Taming the BEAST

By now, a lot of people have heard of BEAST, which is an attack against the AES-CBC encryption used in SSL. Some people might also have noticed that the HekaFS git sources include “aes” and “cbc” branches which represent two different implementations of a new at-rest encryption method to replace the weak AES-CTR version that we’re using as a placeholder, and those people might wonder whether we share the BEAST vulnerability. Short answer: we don’t. While Edward’s “aes” branch might implement real CBC, my “cbc” branch does not. Yeah, I know that’s confusing. Simply put, I use some of the “xxx_cbc” entry points for convenience, but only for one cipherblock at a time so there’s no actual chaining involved. One correspondent has already pointed out – correctly – that “cbc” is a misnomer for what’s really tweaked ECB. Our scheme is actually pretty similar to LRW, but it uses a hash and a unique (per file) salt instead of Galois-field multiplication. It was designed to defeat a completely different attack (modification in one ciphertext block leading to a predictable change in the next plaintext block), but it also avoids the guessable-IV flaw that is the basis of BEAST.

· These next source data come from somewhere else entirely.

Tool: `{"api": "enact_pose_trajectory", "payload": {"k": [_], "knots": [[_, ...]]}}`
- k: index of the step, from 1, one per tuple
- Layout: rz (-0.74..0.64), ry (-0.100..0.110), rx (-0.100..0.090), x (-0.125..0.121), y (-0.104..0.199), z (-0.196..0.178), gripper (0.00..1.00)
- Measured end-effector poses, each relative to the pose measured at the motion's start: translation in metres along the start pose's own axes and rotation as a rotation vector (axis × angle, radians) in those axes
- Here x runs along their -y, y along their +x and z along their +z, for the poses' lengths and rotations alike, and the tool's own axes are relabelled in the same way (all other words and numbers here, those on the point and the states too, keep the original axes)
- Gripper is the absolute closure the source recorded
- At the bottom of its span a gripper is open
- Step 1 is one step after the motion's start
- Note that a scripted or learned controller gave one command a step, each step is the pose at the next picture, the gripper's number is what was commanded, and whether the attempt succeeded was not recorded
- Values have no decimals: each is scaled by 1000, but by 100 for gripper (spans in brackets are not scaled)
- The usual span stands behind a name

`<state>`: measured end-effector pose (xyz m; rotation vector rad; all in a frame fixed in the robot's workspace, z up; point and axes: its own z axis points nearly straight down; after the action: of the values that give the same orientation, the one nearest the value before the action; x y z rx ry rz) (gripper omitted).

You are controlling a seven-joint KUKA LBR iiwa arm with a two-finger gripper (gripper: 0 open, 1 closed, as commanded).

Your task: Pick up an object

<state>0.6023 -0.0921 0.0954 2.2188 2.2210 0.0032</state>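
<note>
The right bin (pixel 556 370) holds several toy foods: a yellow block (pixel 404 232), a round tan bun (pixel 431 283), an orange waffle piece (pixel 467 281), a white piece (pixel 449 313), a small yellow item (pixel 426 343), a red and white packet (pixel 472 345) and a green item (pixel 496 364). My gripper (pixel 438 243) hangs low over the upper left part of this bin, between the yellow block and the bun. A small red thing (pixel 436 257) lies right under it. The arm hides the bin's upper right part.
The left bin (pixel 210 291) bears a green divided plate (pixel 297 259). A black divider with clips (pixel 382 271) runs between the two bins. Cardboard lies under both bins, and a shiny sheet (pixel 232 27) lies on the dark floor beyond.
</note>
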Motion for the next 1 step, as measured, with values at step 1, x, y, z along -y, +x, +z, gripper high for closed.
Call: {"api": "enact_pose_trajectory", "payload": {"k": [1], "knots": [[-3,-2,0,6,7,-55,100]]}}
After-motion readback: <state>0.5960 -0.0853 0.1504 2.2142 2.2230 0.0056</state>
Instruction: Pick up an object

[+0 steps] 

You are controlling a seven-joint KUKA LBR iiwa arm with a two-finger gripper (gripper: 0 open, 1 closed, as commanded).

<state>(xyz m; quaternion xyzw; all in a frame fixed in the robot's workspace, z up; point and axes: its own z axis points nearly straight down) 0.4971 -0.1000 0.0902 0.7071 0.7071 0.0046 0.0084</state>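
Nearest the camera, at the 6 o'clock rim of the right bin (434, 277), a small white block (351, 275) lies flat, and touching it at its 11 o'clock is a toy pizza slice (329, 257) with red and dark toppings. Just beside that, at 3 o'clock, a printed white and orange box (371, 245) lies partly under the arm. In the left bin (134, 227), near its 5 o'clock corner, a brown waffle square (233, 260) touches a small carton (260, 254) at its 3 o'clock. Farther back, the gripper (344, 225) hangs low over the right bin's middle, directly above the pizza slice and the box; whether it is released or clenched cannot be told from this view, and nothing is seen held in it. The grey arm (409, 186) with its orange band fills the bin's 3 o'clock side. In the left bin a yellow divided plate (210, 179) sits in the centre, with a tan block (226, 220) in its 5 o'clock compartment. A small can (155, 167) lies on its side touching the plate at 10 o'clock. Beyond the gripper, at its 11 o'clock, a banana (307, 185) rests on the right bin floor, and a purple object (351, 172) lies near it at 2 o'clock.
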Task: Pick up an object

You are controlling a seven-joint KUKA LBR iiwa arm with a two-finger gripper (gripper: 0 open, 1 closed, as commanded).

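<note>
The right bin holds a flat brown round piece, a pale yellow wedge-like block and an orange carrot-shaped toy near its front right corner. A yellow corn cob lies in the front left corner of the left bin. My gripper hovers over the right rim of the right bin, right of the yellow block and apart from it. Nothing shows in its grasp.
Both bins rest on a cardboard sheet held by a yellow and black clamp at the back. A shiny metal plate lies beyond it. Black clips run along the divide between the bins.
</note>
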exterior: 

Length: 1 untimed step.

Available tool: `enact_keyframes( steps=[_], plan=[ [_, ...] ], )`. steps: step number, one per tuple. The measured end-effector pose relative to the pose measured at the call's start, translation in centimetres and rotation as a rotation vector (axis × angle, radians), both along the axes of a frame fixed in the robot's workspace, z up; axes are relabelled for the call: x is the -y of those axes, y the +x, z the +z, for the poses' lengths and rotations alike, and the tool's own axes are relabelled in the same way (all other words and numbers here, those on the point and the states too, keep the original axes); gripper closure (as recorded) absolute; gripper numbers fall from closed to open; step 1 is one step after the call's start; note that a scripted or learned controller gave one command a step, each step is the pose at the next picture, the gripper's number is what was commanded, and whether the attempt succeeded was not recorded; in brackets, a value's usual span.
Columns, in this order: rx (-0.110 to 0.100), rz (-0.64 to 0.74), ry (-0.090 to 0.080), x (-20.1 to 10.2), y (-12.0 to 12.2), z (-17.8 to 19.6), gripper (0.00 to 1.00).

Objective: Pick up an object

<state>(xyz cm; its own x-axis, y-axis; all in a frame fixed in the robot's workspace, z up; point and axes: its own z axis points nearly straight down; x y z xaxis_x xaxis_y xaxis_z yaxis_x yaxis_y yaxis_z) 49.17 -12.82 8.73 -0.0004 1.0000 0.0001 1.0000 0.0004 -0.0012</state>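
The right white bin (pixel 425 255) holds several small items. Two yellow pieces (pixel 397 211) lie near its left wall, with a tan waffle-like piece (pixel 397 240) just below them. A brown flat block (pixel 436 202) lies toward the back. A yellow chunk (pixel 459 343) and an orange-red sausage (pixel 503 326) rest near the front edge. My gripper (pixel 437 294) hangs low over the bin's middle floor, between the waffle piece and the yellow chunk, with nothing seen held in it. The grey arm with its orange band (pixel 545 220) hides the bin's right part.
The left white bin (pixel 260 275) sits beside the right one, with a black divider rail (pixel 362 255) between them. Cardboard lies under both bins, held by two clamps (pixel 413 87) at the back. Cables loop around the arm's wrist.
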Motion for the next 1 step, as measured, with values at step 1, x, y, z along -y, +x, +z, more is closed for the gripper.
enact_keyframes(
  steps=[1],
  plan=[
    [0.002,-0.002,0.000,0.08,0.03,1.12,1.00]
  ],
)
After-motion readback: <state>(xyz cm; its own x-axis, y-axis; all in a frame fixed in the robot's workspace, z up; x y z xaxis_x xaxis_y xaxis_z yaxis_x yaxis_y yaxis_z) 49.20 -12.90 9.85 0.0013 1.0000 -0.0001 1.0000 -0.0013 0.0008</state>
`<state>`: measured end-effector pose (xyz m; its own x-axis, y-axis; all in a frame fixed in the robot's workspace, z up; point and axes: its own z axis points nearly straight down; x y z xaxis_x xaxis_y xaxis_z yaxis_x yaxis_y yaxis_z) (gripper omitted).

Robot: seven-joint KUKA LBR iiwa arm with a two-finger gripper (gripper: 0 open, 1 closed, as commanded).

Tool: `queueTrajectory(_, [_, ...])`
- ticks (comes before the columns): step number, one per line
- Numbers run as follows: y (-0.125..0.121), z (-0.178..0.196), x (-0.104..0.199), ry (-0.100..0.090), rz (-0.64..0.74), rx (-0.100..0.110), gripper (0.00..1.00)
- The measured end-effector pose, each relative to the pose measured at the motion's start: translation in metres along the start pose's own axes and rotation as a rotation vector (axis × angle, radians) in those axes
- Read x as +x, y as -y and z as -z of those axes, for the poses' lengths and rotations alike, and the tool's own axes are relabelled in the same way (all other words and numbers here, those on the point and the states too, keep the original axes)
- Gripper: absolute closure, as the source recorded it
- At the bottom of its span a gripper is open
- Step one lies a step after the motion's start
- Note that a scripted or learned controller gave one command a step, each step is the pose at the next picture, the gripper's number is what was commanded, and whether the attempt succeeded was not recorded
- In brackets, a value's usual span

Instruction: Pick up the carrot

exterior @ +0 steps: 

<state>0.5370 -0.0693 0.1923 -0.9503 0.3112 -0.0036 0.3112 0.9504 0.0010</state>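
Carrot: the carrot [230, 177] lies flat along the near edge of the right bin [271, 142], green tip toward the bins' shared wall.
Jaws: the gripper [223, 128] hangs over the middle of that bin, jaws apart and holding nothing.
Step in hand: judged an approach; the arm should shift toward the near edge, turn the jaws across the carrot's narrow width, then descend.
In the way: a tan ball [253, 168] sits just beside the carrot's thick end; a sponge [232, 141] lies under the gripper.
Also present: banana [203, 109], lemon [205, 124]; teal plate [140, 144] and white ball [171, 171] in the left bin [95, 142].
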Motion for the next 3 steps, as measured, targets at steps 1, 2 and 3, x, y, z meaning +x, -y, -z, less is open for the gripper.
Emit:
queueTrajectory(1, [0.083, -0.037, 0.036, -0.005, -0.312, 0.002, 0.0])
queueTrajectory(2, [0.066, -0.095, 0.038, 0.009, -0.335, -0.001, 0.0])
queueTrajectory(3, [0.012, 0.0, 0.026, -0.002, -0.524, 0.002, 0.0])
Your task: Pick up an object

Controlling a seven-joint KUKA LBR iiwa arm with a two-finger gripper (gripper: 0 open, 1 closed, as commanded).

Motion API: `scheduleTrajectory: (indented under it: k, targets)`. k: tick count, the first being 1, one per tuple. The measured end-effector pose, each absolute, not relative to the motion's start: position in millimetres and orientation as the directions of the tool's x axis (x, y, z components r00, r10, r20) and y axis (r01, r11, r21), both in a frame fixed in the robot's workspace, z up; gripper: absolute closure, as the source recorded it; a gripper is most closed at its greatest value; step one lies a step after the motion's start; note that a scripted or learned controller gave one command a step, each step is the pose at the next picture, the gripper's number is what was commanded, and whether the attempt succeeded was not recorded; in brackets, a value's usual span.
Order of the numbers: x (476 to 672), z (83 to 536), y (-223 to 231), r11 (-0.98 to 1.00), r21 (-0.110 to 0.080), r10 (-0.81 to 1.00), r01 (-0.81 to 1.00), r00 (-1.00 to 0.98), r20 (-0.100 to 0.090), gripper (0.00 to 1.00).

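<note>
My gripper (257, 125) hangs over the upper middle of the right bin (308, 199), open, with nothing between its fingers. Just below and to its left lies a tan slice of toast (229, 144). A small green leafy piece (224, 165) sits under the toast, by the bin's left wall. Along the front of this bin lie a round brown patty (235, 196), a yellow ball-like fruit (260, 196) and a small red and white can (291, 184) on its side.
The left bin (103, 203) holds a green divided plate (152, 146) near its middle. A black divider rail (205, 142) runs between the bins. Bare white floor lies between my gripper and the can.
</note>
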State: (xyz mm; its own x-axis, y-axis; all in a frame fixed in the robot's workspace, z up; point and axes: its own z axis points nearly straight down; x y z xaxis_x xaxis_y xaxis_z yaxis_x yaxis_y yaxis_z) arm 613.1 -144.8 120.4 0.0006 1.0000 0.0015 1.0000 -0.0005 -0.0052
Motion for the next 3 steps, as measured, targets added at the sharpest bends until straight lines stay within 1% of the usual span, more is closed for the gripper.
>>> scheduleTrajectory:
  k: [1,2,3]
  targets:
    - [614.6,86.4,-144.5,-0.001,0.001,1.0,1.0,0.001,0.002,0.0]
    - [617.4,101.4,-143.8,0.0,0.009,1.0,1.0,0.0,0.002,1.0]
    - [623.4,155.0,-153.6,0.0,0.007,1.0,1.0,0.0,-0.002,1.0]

There are no absolutes in this world, but I believe that our yet-to-be-named scheme is as secure as anything else out there with respect to the known attacks – including BEAST – it was designed to thwart. More importantly, people who know a ton more about this stuff than I do seem to agree. The main knock against it is performance. Calculating a hash per cipherblock is more expensive than a simple XOR. It also precludes using AES-capable hardware to its fullest. (Sad fact: commodity crypto hardware will practically always implement the crypto that’s near if not beyond the end of its useful life.) On the other hand, there are many hashes with a good balance between cryptographic strength and computational difficulty, and our approach allows us to use any of them. Hashing is in any case considerably less expensive than a full extra round of encryption would be, and that approach is commonly used (check out XEX and XTS in the Wikipedia article) without too many people complaining.

In the interest of full disclosure, I will point out that there is still one issue with the encryption we’re using. It’s one shared with practically all forms of storage encryption: the IV for a given block, though it has many good cryptographic properties, is still constant unless the key/IV/salt is changed periodically. This is a very expensive process, which essentially involves both decrypting and re-encrypting the entire file. It also introduces significant key-management complexity. We might implement this some day, or at least some way to do it manually per file without having to make an actual copy (which wouldn’t be as transparent to someone using the file). Bear in mind, though, that attacks against the storage itself would have to be executed either by your storage provider or someone who had already compromised that provider, and from then on would be equivalent to attacks against the disk in your on-premise system. Other users of the same service would not be able to execute such an attack. It’s not perfect, but it’s at least as secure as your local storage and it’s as good as anything I know about except maybe Tahoe-LAFS.

P.S. One of these days I’d like to do a comparison between HekaFS and Tahoe-LAFS, and maybe some thoughts on when you might want to use each. Zooko, would you be interested in collaborating on that?